= TO DO =
Show each line of the entries below in which the word "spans" appears.

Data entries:
*** Begin section ***

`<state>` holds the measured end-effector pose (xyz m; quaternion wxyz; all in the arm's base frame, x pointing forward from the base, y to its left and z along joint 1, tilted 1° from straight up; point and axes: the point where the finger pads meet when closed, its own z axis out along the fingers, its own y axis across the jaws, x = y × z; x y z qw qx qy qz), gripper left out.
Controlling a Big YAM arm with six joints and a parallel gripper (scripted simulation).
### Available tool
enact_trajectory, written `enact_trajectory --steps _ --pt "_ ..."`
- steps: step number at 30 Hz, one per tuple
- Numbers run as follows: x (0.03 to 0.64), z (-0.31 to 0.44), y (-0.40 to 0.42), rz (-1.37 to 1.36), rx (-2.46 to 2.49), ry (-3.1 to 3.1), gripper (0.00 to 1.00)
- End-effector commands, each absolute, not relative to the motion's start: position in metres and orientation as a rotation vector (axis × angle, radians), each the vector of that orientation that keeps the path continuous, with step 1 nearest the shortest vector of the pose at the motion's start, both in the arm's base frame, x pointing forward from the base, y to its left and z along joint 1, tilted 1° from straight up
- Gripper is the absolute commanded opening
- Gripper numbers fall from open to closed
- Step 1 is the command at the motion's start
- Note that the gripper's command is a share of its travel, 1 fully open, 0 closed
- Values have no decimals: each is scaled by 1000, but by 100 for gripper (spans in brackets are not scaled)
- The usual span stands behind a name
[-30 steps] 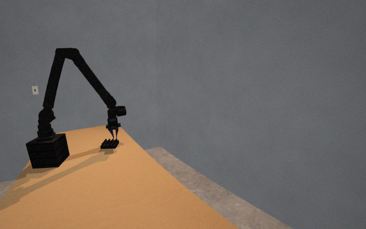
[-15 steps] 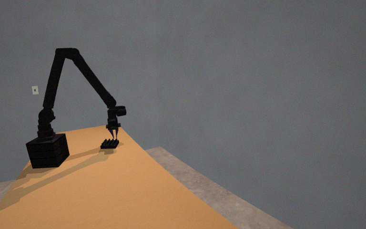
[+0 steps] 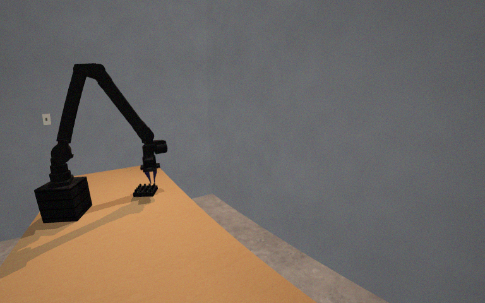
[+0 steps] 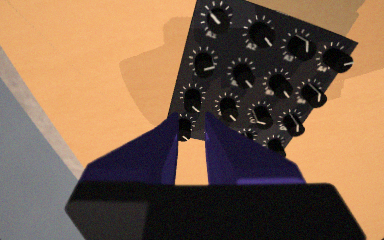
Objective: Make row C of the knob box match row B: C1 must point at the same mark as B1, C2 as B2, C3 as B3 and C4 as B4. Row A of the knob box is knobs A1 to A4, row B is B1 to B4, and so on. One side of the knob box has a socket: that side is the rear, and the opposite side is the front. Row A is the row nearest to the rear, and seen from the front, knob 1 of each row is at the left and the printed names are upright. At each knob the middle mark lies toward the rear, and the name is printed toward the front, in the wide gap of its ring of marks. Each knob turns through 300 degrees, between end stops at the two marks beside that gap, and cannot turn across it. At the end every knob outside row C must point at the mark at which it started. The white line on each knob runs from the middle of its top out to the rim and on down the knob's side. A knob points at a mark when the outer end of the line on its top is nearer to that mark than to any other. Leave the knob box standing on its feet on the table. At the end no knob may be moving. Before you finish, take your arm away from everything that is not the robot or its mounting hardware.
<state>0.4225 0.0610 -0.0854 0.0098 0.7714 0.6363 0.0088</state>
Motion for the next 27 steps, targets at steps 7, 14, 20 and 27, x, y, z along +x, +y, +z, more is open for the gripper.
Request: enact_trajectory --steps 7,14,20,27 --pt "435 -86 58 38 2406 1978 18" --pt "437 -88 59 52 2401 1974 18" --pt "435 -92 58 48 2402 1975 18" --pt "433 -99 58 42 2404 1977 18"
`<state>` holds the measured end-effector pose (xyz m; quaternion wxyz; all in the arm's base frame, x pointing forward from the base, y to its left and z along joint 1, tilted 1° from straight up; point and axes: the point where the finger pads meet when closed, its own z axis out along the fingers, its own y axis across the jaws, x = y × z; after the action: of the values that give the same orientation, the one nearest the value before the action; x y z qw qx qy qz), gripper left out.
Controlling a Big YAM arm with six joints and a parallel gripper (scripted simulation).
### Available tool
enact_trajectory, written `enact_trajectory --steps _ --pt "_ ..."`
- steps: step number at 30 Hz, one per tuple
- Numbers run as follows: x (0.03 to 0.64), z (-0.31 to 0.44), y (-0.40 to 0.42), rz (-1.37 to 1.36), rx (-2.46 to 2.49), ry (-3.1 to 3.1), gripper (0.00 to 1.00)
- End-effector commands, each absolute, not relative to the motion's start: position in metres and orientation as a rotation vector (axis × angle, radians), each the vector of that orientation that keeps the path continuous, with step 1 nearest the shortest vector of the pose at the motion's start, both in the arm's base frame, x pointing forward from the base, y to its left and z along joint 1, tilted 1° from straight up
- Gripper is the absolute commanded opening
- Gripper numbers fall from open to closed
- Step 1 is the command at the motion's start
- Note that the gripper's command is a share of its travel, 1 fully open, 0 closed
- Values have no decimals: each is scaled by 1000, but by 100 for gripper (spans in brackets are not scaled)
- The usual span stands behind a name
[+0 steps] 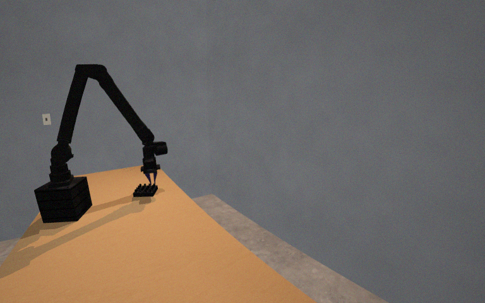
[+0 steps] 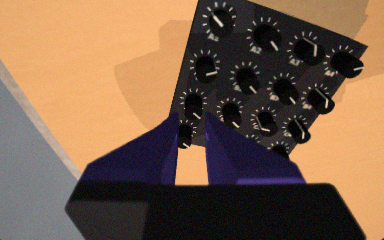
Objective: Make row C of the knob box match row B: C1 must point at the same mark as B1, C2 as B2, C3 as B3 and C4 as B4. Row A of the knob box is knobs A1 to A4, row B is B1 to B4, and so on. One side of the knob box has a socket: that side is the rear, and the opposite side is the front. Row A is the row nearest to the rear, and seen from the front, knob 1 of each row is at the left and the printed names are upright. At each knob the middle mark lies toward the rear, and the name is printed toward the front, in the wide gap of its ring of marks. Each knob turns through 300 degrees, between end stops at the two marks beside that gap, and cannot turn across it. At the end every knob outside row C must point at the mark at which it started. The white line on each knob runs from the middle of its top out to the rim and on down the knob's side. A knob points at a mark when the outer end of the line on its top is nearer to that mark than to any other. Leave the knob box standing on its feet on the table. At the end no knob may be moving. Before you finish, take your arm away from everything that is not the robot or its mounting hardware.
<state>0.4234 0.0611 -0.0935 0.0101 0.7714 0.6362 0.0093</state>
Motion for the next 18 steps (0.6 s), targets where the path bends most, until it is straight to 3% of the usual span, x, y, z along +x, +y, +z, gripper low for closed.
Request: enact_trajectory --steps 1,18 --pt "433 -100 58 41 2404 1977 18" --pt "431 -103 58 35 2406 1979 18"
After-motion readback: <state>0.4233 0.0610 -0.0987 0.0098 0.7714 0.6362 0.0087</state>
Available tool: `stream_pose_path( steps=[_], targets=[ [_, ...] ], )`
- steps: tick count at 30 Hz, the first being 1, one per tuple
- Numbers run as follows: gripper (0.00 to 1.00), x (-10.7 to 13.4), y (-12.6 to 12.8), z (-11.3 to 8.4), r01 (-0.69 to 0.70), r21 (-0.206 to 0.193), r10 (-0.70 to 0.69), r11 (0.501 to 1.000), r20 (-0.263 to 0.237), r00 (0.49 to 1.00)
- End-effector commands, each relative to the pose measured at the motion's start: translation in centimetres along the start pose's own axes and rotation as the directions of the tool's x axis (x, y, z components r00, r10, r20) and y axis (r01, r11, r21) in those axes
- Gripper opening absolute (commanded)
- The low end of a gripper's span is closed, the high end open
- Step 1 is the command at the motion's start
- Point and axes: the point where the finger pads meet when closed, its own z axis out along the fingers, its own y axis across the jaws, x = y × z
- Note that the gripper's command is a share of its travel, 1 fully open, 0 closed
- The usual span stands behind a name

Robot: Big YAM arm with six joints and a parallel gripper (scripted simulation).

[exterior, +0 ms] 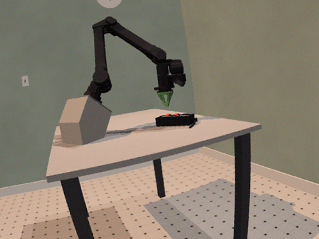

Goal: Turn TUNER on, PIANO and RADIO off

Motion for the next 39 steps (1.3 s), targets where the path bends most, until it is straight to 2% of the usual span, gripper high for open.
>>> stream_pose_path(
  steps=[1,2,5,16,18,19,24,27,31,35,36,39],
  targets=[
    [0.00,-0.6,0.7,0.0,0.000,-0.009,0.000,1.000,0.018,1.000],
    [0.00,-1.2,1.1,-1.0,0.006,-0.024,-0.005,1.000,0.051,0.999],
    [0.00,-0.3,0.4,0.7,-0.004,-0.006,0.004,1.000,0.011,1.000],
    [0.00,-0.4,0.6,2.1,-0.003,-0.008,0.003,1.000,0.015,1.000],
    [0.00,-0.4,0.6,2.1,-0.003,-0.008,0.003,1.000,0.015,1.000],
    [0.00,-1.2,0.3,1.4,-0.015,-0.015,0.015,1.000,0.042,0.999],
    [0.00,-0.2,0.4,2.8,-0.004,-0.006,0.004,1.000,0.011,1.000],
    [0.00,-1.0,0.8,2.3,-0.003,-0.016,0.004,1.000,0.034,0.999],
    [0.00,-0.4,0.5,3.1,-0.005,-0.008,0.005,1.000,0.015,1.000],
    [0.00,-0.6,0.5,2.9,-0.007,-0.010,0.007,1.000,0.022,1.000],
    [0.00,-1.0,1.1,2.3,0.004,-0.023,-0.003,1.000,0.042,0.999],
    [0.00,-0.9,1.0,2.4,0.004,-0.021,-0.003,1.000,0.038,0.999]
  ],
)
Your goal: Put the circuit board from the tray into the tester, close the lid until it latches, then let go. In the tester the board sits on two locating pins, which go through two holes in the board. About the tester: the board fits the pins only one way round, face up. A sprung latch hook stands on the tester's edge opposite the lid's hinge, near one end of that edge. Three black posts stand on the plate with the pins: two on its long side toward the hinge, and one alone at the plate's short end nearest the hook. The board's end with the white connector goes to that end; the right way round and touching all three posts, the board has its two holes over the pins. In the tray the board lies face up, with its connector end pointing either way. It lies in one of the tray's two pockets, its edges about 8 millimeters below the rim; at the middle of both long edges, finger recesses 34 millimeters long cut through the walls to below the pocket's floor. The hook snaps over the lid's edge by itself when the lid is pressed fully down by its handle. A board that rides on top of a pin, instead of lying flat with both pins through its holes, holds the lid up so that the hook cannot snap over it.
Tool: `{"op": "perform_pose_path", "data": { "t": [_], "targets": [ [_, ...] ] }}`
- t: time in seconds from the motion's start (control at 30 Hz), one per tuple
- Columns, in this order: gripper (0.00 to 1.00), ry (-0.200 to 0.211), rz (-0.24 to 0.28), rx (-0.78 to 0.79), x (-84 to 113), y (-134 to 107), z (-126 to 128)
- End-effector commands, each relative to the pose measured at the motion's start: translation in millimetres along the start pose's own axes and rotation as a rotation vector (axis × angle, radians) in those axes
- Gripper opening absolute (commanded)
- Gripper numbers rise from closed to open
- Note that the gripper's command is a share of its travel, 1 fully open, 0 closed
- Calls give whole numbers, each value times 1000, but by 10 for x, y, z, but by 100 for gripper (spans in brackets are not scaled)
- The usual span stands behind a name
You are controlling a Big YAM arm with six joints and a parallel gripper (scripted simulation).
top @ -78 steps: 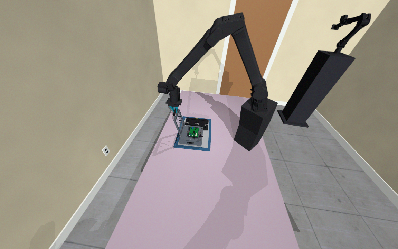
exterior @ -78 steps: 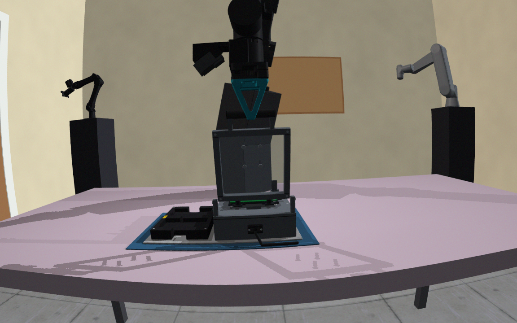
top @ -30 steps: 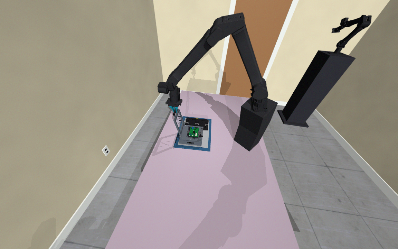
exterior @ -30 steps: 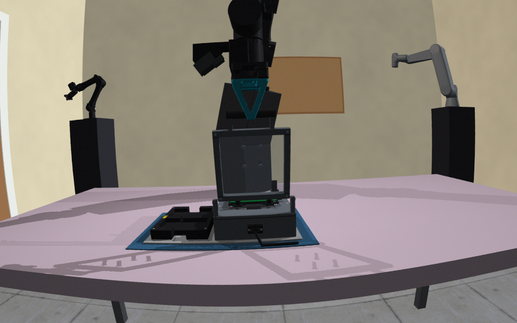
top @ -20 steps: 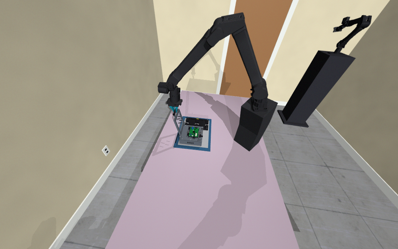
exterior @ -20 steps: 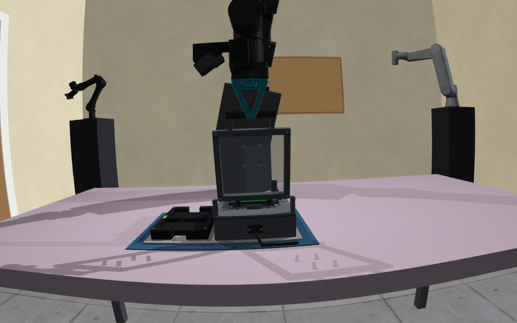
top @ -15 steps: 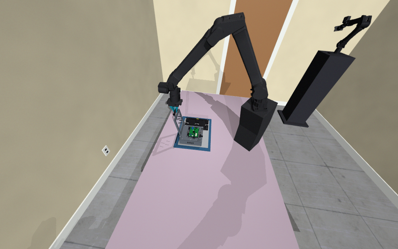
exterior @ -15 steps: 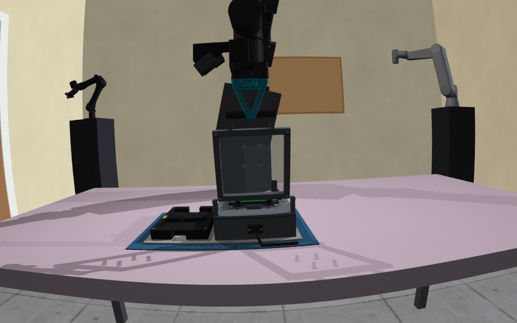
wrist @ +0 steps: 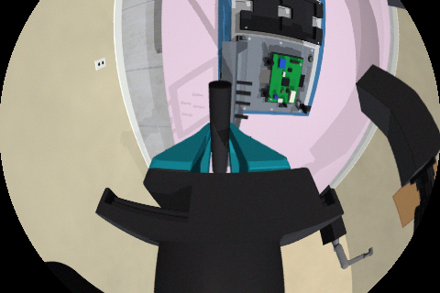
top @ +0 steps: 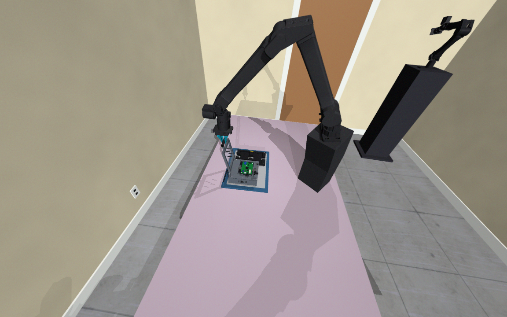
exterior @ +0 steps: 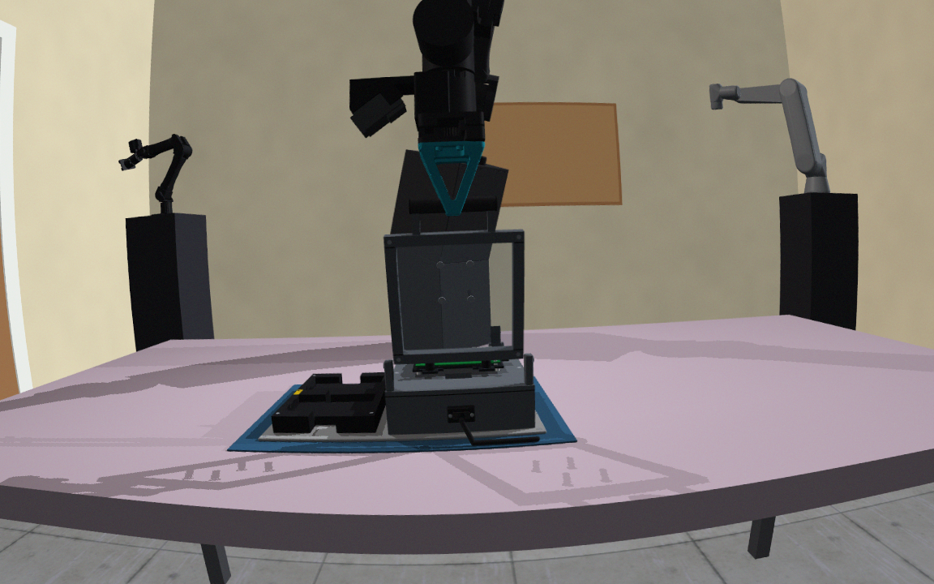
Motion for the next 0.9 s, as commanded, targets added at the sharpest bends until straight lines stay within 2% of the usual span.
{"op": "perform_pose_path", "data": {
  "t": [0.0, 0.87],
  "targets": [
    [0, 27, -2, 6, 204, -3, 17],
    [0, 22, -1, 5, 226, 27, -211]
  ]
}}
Point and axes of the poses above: the point where the finger pads meet when closed, its own x axis back along the fingers, its own z axis across the jaws, y = z × x, the point moved 1 cm from there along x, back along the fingers, and after that the axes turned 1 degree about -x, right-handed, at the moved point
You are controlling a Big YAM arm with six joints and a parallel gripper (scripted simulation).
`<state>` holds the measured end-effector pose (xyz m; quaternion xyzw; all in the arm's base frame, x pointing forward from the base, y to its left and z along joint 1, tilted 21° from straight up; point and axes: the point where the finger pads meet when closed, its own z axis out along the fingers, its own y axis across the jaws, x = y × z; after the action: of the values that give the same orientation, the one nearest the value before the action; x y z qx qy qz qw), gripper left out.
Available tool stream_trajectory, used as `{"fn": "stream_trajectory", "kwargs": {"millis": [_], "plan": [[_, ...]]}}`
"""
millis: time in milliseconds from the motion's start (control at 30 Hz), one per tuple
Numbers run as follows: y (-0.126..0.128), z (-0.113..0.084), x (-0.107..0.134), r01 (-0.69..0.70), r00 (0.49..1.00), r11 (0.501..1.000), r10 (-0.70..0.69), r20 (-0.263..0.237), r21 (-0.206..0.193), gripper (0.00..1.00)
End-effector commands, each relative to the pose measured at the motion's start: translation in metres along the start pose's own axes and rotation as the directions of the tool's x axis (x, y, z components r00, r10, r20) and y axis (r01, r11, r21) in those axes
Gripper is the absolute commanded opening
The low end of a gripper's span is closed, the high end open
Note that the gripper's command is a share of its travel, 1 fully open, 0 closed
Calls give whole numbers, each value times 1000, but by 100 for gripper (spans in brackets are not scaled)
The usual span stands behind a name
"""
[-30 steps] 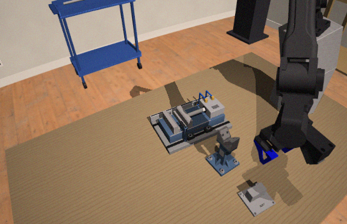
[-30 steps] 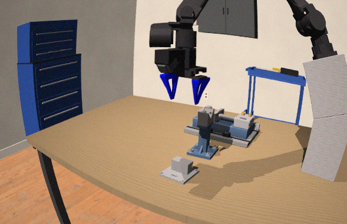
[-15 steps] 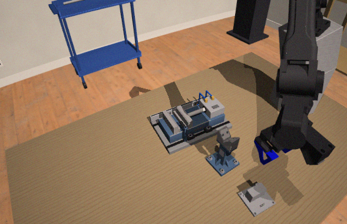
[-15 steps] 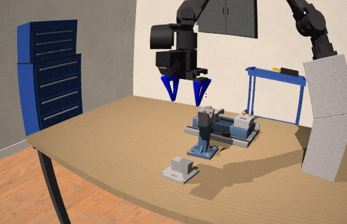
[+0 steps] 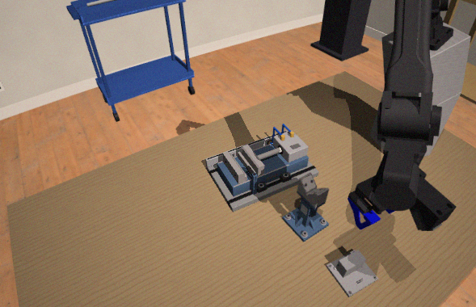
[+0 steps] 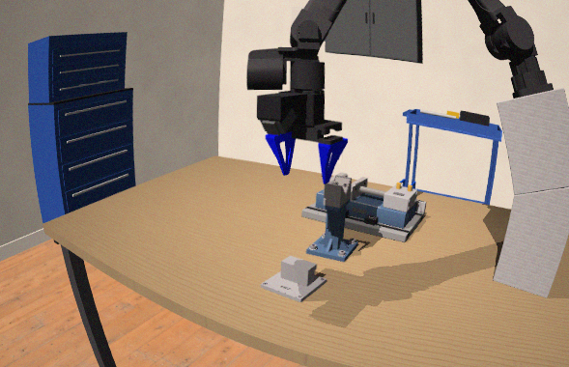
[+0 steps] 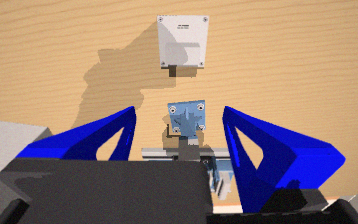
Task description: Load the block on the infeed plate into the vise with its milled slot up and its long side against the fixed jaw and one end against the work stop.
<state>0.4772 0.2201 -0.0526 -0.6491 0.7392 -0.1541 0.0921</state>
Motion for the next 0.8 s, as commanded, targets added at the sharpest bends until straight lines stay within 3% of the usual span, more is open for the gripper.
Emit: {"fn": "stream_trajectory", "kwargs": {"millis": [0,367,433,467,533,767], "plan": [[-21,4,-6,-12,1000,999,12,21,32,81],[-20,25,-6,-12,1000,999,11,21,30,81],[-20,25,-6,-12,1000,999,11,21,30,81],[-32,9,-11,-18,999,998,15,44,61,81],[-20,32,-5,-11,1000,1000,11,21,29,81],[-19,48,-5,-11,1000,1000,10,20,28,81]]}}
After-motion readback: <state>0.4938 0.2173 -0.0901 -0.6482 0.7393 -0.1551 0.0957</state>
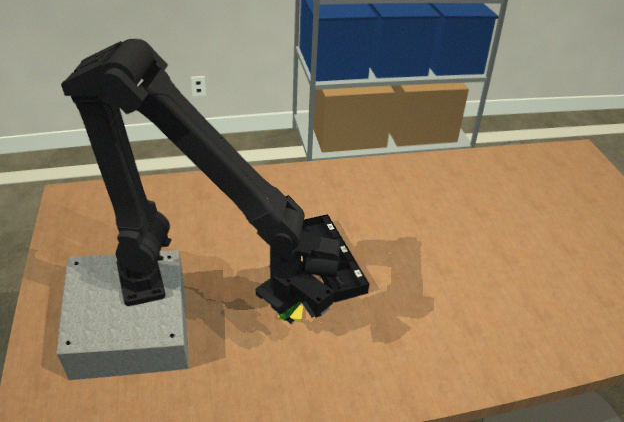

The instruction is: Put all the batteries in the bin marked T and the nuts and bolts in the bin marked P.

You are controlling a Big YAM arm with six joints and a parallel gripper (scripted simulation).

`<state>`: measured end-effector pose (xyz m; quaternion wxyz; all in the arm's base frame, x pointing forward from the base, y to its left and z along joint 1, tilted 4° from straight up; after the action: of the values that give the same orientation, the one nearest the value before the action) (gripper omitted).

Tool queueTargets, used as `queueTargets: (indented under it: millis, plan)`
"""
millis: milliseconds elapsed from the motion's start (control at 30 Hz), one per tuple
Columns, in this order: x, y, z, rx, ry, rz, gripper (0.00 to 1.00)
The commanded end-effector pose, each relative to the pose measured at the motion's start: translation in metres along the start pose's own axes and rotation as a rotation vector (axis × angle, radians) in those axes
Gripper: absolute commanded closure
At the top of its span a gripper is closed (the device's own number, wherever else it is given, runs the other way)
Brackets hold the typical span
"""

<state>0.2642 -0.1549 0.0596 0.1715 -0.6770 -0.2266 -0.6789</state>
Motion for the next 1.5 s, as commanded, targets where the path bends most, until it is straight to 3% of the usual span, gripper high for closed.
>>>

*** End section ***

= SOLUTION TO THIS TASK =
- Values have no decimals: each is scaled by 1000, but by 100 for gripper (spans in brackets are not scaled)
- Values have no decimals: each is scaled by 1000, but by 100 for gripper (spans in brackets are not scaled)
- Calls give whole numbers, each value times 1000, but by 10 for x, y, z, but by 100 for gripper (spans in brackets are not scaled)
Calls give whole numbers, each value times 1000, but by 100 for gripper (spans in brackets are not scaled)

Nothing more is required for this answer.